In North America, the game was distributed by Exidy as Bandido. As was common practice for arcade games at the time, the game was sold as if it was Exidy's own creation, with all mentions of Nintendo being edited or removed. This version of the game renames Mr. Jack and Betty as "Our Hero" and "Pretty Priscilla" respectively.

A few rare and early prototype Sheriff arcades made and distributed with the help of Sega were shipped out to North America (mainly in Canada) to test market the game before Exidy obtained the rights and distributed the game as Bandido. These rare prototype arcades were hand converted from factory by Nintendo and Sega from previous Nintendo Space Fever B&W cocktail cabinets and were also the only instance of Sheriff featuring a black & white display.
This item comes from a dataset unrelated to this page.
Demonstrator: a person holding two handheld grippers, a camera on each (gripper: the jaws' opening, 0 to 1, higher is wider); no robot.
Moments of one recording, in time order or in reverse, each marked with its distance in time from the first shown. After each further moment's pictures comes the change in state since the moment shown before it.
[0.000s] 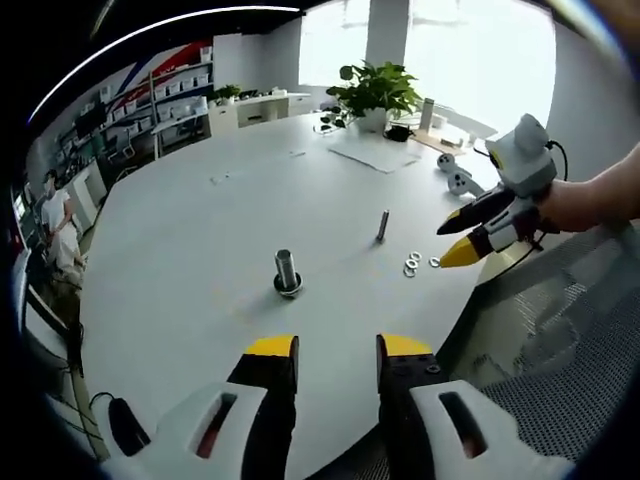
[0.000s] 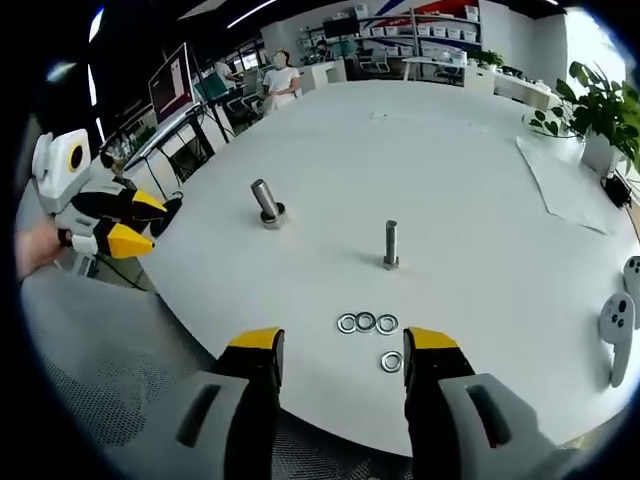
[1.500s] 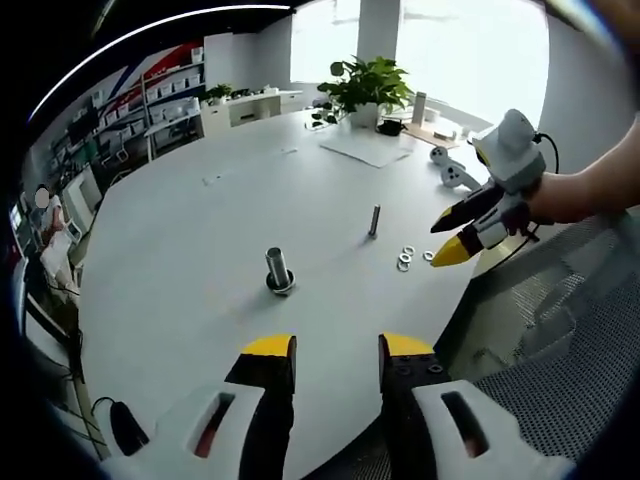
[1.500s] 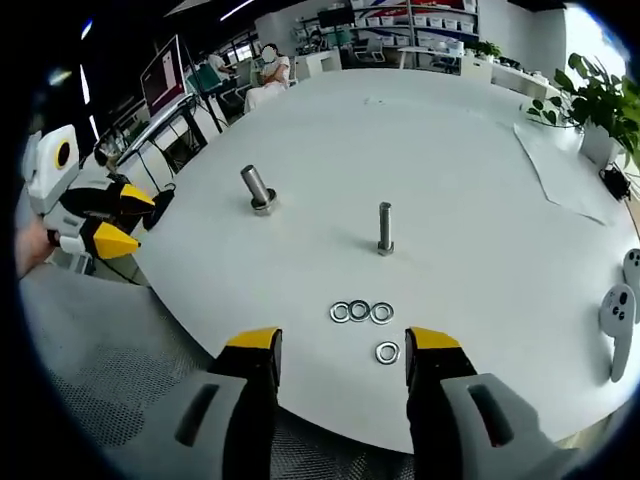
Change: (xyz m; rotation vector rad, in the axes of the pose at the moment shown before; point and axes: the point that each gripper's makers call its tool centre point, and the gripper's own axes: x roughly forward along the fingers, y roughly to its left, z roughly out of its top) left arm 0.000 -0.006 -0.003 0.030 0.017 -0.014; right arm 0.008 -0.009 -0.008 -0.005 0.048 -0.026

A modified version of the game was released exclusively in Japan by Taito as Western Gun Part II. This version, which was framed as a sequel to Taito's 1975 game Western Gun, features edited graphics and replaces most of the game's music with portions of songs such as the theme to The Magnificent Seven and Oh My Darling, Clementine. It is unknown if this version of Sheriff was authorised by Nintendo.

==Reception==

The game was a commercial success in Japan, where Sheriff was among the top ten highest-grossing arcade games of 1979.

In 2012, 1up wrote that Sheriff put Nintendo on the right track as a game developer.

==Legacy==
In 2003 it was re-released as part of WarioWare, Inc.: Mega Microgames!, released for the Game Boy Advance. In WarioWare, Sheriff was included as both a microgame and as a minigame ("Wario's Sheriff") in which Wario takes the role of the sheriff. Standard controls apply to the microgame version, but in the minigame version, the L/R buttons can make the sheriff face in the opposite direction without moving. The time delay for moving the sheriff was removed, and the sheriff's walking speed is greatly increased from the original. When the player's points double after completing a certain number of levels, the sheriff also gains extra lives, considerably reducing the game's difficulty.

Mr. Jack has appeared in the Super Smash Bros. series starting with Super Smash Bros Melee, in which he appears as one of the many collectible Trophies in the game. Mr. Jack later returned in Super Smash Bros. for Nintendo 3DS and Wii U as an assist trophy where he fires a succession of eight bullets in a random order on the battlefield at the enemies of the summoner. He appears again as an Assist Trophy and Spirit in Super Smash Bros Ultimate.